5. The system of claim 4, wherein the number of overlapping regions comprises at least one and the number of black regions comprises at least one, the calibration module further to:

under the condition that a target overlapping area which does not meet the requirement of the overlapping area exists in at least one overlapping area according to the judging result, taking the vehicle-mounted camera which is associated with the target overlapping area in the at least two vehicle-mounted cameras as a target camera with an orientation angle to be calibrated;

and/or the number of the groups of groups,

And under the condition that the target black area which does not meet the black area requirement exists in the at least one black area according to the judging result, taking the vehicle-mounted camera which is associated with the target black area in the at least two vehicle-mounted cameras as a target camera with an orientation angle to be calibrated.

6. The system of claim 4, wherein the calibration module is specifically configured to:

Under the condition that a target camera with an orientation angle to be calibrated exists in the at least two vehicle-mounted cameras according to the judging result, calculating the calibration angle of the target camera based on the current orientation angle of the target camera and the first area and/or the second area;

Based on the calibration angle, a calibration instruction for calibrating the orientation angle of the target camera is generated and transmitted to the control module.

7. A system according to claim 3, characterized in that:

The control module is further used for controlling the reference camera in the at least two vehicle-mounted cameras to face 0 degree before the at least two vehicle-mounted cameras acquire the vehicle images;

The processor is further configured to determine, for each of the at least two vehicle-mounted cameras except for the reference camera, a yaw angle of the vehicle-mounted camera with respect to the reference camera, and take the yaw angle as a current orientation angle of the vehicle-mounted camera.

8. The system according to claim 1, wherein the vehicle-mounted terminal is further integrated with a cradle head corresponding to the at least two vehicle-mounted cameras respectively, so as to mount the at least two vehicle-mounted cameras on the corresponding cradle heads respectively, and the control module is specifically configured to:

And receiving the calibration instruction, and controlling the rotation of a cradle head provided with the target camera based on the calibration instruction so as to calibrate the orientation angle of the target camera.

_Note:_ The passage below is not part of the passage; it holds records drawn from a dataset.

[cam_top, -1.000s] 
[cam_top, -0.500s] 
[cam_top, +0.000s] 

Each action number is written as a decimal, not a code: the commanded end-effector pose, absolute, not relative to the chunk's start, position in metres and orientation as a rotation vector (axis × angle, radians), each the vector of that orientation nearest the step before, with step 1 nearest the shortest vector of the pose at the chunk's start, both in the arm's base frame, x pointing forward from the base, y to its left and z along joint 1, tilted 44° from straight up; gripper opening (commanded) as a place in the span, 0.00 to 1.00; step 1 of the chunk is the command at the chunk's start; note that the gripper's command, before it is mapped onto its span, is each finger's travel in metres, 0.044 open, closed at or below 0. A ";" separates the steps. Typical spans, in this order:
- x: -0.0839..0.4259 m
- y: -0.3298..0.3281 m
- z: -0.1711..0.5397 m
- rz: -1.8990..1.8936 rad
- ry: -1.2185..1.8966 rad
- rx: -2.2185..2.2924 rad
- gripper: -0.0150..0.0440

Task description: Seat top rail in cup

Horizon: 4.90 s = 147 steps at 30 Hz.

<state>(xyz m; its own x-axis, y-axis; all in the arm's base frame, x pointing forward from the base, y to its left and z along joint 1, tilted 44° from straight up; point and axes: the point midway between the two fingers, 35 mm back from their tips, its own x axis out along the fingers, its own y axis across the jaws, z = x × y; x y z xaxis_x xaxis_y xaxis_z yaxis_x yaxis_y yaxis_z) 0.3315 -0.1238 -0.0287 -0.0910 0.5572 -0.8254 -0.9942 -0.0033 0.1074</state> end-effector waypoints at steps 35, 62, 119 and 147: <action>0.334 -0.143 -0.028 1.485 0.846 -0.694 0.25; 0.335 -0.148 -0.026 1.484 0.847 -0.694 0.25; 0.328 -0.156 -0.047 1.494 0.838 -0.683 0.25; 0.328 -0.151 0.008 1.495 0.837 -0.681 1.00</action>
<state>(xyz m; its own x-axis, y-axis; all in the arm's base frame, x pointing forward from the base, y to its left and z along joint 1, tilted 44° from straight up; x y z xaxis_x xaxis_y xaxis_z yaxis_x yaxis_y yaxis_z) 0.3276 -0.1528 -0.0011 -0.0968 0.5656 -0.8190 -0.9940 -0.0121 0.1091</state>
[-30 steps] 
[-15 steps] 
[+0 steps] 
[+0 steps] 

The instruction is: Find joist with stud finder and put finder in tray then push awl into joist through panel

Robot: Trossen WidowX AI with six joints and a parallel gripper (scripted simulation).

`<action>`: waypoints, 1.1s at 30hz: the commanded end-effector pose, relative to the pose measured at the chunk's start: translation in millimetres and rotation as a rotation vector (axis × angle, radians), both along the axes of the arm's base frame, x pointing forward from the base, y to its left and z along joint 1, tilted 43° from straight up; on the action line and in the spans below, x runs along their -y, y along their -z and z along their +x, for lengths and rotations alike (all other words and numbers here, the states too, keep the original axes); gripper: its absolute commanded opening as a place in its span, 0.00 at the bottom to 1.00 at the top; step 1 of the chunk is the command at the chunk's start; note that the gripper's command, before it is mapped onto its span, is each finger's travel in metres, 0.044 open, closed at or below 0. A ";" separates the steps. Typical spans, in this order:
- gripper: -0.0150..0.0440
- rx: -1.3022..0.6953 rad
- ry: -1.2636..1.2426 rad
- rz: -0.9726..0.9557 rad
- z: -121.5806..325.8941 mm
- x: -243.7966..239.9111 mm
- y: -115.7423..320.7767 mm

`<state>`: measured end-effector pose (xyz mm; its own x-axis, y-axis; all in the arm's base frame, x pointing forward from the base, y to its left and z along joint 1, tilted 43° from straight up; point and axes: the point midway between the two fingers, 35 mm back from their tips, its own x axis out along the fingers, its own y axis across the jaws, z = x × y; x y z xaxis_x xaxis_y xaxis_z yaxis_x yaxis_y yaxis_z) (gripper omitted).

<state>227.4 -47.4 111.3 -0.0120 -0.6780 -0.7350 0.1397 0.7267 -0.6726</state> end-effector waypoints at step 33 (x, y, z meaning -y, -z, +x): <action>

9. The system according to claim 1, wherein:

the calibration module is further configured to generate a calibration termination instruction when it is determined that the target camera does not exist in the at least two vehicle-mounted cameras according to the determination result;

The control module is further configured to terminate calibration of the orientation angles corresponding to the at least two vehicle-mounted cameras respectively based on the calibration termination instruction sent by the calibration module.

10. The system of claim 1, wherein the vehicle-mounted terminal further comprises a first transmission module, and the server further comprises a second transmission module:

The first transmission module is used for receiving the target driving image, uploading the target driving image to the second transmission module, receiving the calibration instruction issued by the second transmission module and sending the calibration instruction to the control module;

The second transmission module is configured to receive the target driving image uploaded by the first transmission module, transmit the target driving image to the judgment module, receive the calibration instruction sent by the calibration module, and send the calibration instruction to the first transmission module.